Weekly Soul. Week 4 - Suffering
Today's meditation from Weekly Soul: Fifty-two Meditations on Meaningful, Joyful, and Peaceful Living by Dr. Frederic Craigie.
-4-
Although the world
is full of suffering, it is also full of the overcoming of it.
Helen Keller
The story of the man being kind to his
challenged wife introduces a vital element in the idea of miracles. Thinking of
miracles as “objects of wonder,” calling forth “awe and admiration,” making you
smile… does not presume a rosy and gleeful understanding of life.
To the contrary. Life entails suffering,
and it is perhaps in the setting of suffering that the ability to pause and
behold at least the shadow of the miracle can be most life-giving.
As we move toward the end of the second
decade of this century, the cohort of women and men who survived the Holocaust
is dwindling, but their powerful stories remain. Edith Herz was born in 1926 to
a comfortable Jewish family in Germany. They lived in Worms, which had been a
center of Jewish culture for hundreds of years. Her parents operated a small
and successful business, and their extended family enjoyed the same
opportunities of community life, travel, and spiritual practice as other
Europeans of the time.
With the rise of the Nazi movement, this
began to change. The coordinated attacks on the Jewish community of Kristallnacht—the Night of Shattered
Glass in November, 1938—witnessed the desecration of over a thousand
synagogues, the destruction of several thousand Jewish businesses, and the
internment of 30,000 Jews. Edith’s father, a decorated German veteran of the
Great War, her mother, and Edith were transported to Thereseinstadt, which was
a labor camp and holding area for Jews who were later moved to death camps to
the east. Edith’s father died there, and in the following months, Edith and her
mother were sent to Birkenau/Auschwitz, where it is estimated that over a
million people perished, and subsequently to Stutthof concentration camp, from
which they were liberated by the Russian army in January 1945. In addition to
Edith’s father, 16 uncles, aunts, and cousins had been killed.

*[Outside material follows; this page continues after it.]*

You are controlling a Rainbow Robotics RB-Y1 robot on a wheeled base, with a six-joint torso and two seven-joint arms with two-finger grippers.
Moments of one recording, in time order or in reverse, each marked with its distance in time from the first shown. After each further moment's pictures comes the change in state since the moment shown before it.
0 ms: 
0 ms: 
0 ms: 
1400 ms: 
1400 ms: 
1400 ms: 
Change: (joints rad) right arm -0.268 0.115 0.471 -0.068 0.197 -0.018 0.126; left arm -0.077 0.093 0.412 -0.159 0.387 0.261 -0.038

Edith uses the word miracle to
describe a number of remarkable events that allowed her and her mother to
survive. With dozens of other women, they are herded into the gas chamber, and
it malfunctions. She is called before Josef Mengele, and he waves her to the
right, to labor, rather than to the left, to death. A German officer on
Christmas break offers her a morsel of food.

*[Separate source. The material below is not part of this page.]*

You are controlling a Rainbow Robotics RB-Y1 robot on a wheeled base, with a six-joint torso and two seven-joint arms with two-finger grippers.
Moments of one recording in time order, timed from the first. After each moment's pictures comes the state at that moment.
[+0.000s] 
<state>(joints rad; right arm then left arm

More broadly, she credits her survival to
her partnership with a remarkable mother and to their shared spirit of “hope”
and “optimism.” “What good would it do,” she asks, “to whine and cry? None. Those
who did, perished.” She and her mother maintained a sacred commitment to be
together, supporting one another in the inevitable times when one of them felt
like giving up.
The world is full of suffering and of the
overcoming of it. Is this not a miracle?
Reflection
- Think of a time when you have
made your way past suffering. How did this happen? Do you see some
miracle, some object of wonder?
- Notice how you address times
of challenge or disappointment in the coming week. What, indeed, would the
miracle look like… how would you want to be addressing times of challenge
or disappointment?
Author
Helen Keller
(1880-1968)
is surely legendary in her overcoming the suffering of deafness and blindness
with the support of her teacher, Anne Sullivan. Appropriate to our subject, the
theatrical and film rendition of the relationship of Sullivan with Keller was
called The Miracle Worker.
Keller graduated from Radcliffe College in
1904, the first deaf/blind person to earn a bachelor’s degree. Her adult life
consisted of advocacy for causes related to disabilities and widespread
political activity, helping to found the American Civil Liberties Union, and
speaking on behalf of women’s suffrage, socialist causes, and international
peacemaking.
The quotation comes from Keller’s 1903
book, Optimism. Readers might appreciate the larger context:
I know what evil is. Once or twice I have
wrestled with it, and for a time felt its chilling touch on my life; so, I
speak with knowledge when I say that evil is of no consequence, except as a
sort of mental gymnastic. For the very reason that I have come in contact with
it, I am more truly an optimist. I can say with conviction that the struggle
which evil necessitates is one of the greatest blessings. It makes us strong,
patient, helpful men and women. It lets us into the soul of things and teaches
us that although the world is full of suffering, it is full also of the
overcoming of it. My optimism, then, does not rest on the absence of evil but
on a glad belief in the preponderance of good and a willing effort always to
cooperate with the good, that it may prevail. I try to increase the power God
has given me to see the best in everything and everyone, and make that Best a
part of my life. The world is sown with good; but unless I turn my glad
thoughts into practical living and till my own field, I cannot reap a kernel of
the good.
Edith
Pagelson (b. 1926)
eventually came to America and has been blessed in relationships with two
husbands who have passed on. She aims to strike a balance between remembering
and speaking about the Holocaust and living a full current life. Her story,
written in collaboration with my colleague and friend Ronnie Weston, is
available in Against All Odds: A Miracle
of Holocaust Survival (Rockland, Maine: Maine Authors Publishing, 2012).